* [Work to be completed] Please return only the lines from the one with "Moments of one" through the final line of the data, unchanged, with pictures omitted.
Data section Start Marker
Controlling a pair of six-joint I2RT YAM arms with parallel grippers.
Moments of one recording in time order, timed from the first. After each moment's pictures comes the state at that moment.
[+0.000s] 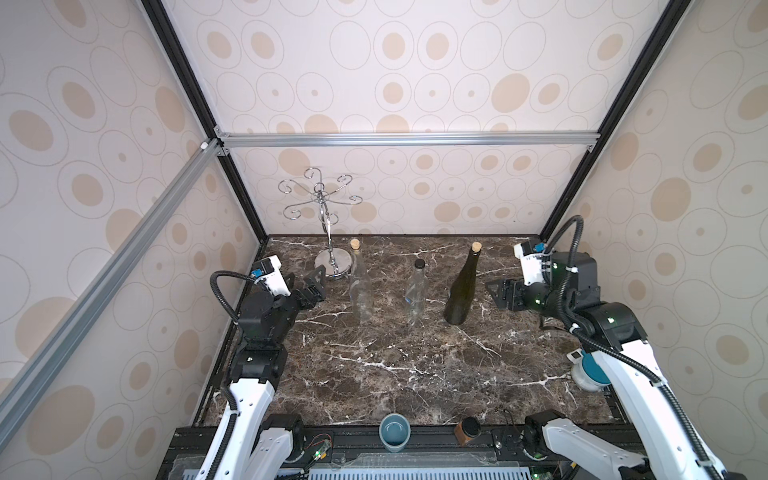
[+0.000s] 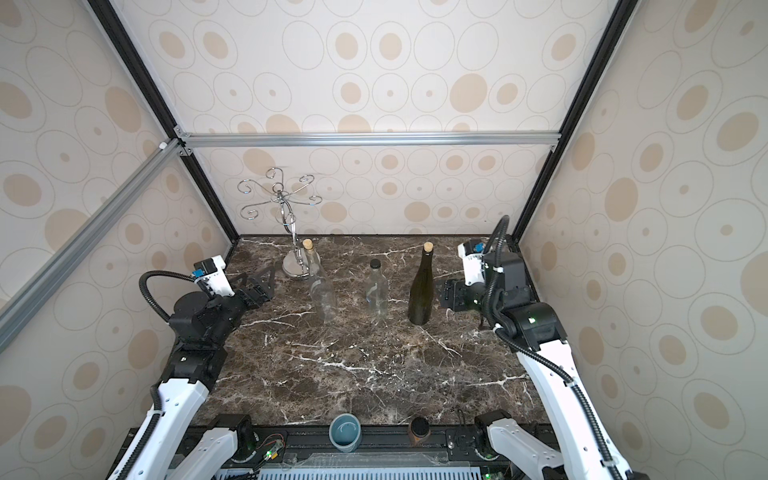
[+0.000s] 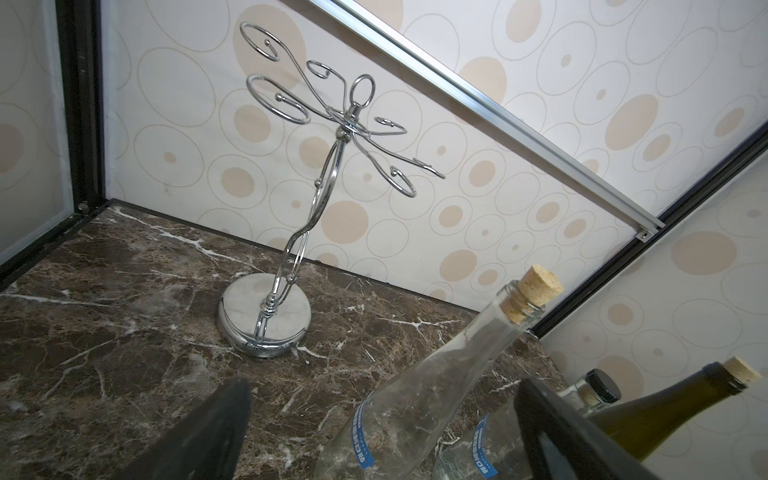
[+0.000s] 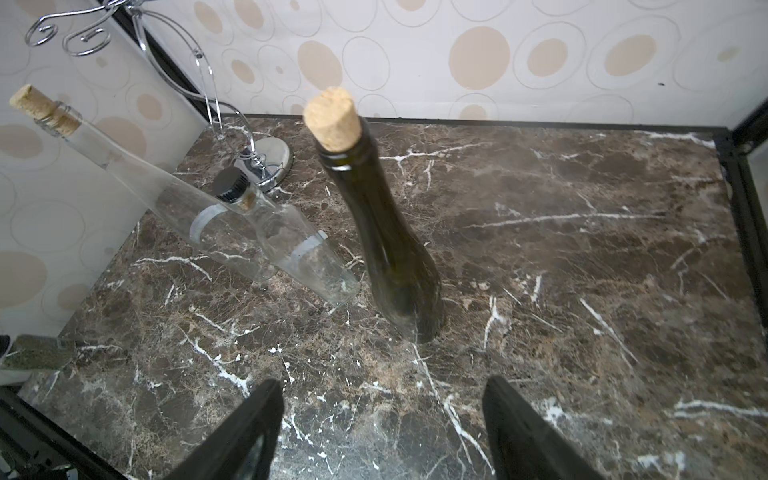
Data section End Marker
* [Task output]
Moments of one recording in time order, timed from the first. After each moment's pictures comes the state at that moment.
[+0.000s] 
[+0.000s] 
[+0.000s] 
[+0.000s] 

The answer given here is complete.